If the Carnegie prize is looking for originality, this book is a winner. Written in the form of a collection of poems, The Weight of Water tells the story of Kasienka, a school girl who moves from Poland with her mother to search for her absent father.

I was not expecting this collection to tell such a brilliant story. When I flicked through, I thought it was an anthology, but instead, it is almost like a novel in it's detail and care. The structure of the poems adds meaning to the plot, as the way the words fall on the page reflect the narrator's feelings.

Kasienka has a hard time of it at school. She is instantly recognised as different - she has the wrong rucksack and her hair is too short. When one of the boys tries to be nice to her, rumours start to spread. Meanwhile, Kasienka's mother searches ardently for her husband, unable or unwilling to move on. Mother and daughter start to drift apart, as Kasienka longs for home, and her mother longs for love.
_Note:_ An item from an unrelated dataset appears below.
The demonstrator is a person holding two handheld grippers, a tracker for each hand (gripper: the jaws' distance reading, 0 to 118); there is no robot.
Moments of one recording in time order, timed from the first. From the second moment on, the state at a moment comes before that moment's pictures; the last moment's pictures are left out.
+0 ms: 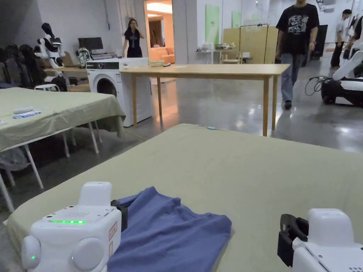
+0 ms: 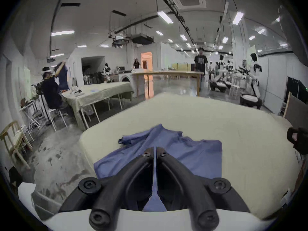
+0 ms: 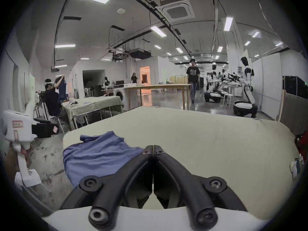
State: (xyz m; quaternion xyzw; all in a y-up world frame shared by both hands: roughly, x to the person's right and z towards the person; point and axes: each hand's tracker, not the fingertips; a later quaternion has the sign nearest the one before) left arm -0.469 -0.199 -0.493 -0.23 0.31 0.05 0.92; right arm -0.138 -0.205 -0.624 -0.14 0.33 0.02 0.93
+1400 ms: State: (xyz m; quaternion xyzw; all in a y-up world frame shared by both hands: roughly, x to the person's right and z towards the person) left arm -0.390 -0.179 -0.658 -0.34 0.05 0.02 0.94; right arm 0.030 -0.246 -0.597 -0.22 0.18 0.02 0.96
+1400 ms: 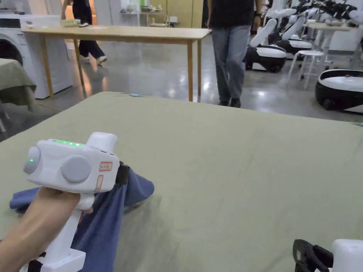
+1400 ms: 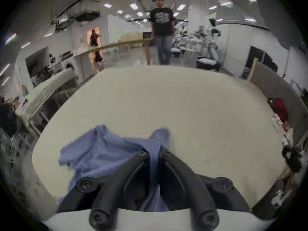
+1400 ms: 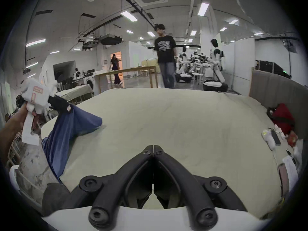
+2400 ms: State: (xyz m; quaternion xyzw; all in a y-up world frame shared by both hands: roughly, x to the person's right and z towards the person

Recently, I have been reading poetry written by the students at my school, many of whom have lived a life like Kasienka - displaced, fatherless, outside. The poems in The Weight of Water are beautifully written - so convincing that I had to check Sarah Crossan's biography because I was convinced these were written from experience. I'm learning to appreciate poetry as a method of story-telling, and Crossan's book is a brilliant example of this technique on a grand scale. This is such an incredibly unique way to tell a story, and I now want more of the same!